I find a lot of people say they have to work on their flexibility, which is true a fair amount of the time, but long term what they need is to increase their mobility. After a few weeks of stretching and gaining some flexibility I find they have to get stronger at those end ranges as mentioned above. People tend to over-do the flexibility and neglect the mobility in certain sports. There is an optimal level of flexibility needed for each sport, not a maximal level. Charles Poliquin taught me this a long time ago. For example, a rugby league player needs to be flexible but he doesn’t have to be as flexible as a gymnast.
Chris also has a good saying to remind athletes that adaptation takes time. He says “Slow down. Where’s the fire?” Adaptations from training can take weeks or months of consistent work. Gains don’t come linearly. You may see next to no progress for a while and then all of a sudden your strength seems to go through the roof all of a sudden or you pick up a skill you had been working on for a long time. It is like something just clicks. Sometimes you just have to be patient.

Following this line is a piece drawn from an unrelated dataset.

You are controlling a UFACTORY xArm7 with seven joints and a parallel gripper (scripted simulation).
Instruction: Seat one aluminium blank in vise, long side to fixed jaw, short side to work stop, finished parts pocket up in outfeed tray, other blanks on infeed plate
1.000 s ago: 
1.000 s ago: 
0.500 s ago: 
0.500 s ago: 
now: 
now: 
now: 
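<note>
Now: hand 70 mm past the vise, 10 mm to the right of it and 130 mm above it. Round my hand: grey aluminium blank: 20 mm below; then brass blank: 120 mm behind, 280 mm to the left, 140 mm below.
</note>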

If you rush you increase your risk of injury. You want to coax the body into building strength or muscle mass not force it. So from one workout to the next we may only increase the load by 1kg but it doesn’t matter you are still adapting and making your way towards your goal. By doing this consistently you can maintain technique and eventually you will have increased the load significantly. If you add 5kg to the bar each workout it will not take very long before you are grinding reps, hitting a plateau, and injuring yourself.
Ed Coan spoke of this at great length in a seminar when talking about longevity in powerlifting. It also applies to other sports. Basically what he said was you can have a long career through making gradual progress from session to session and comp to comp or you can go crazy, train 3 times a day, get really quick results, but only have a short career because you have ruined your body and can’t do your sport anymore.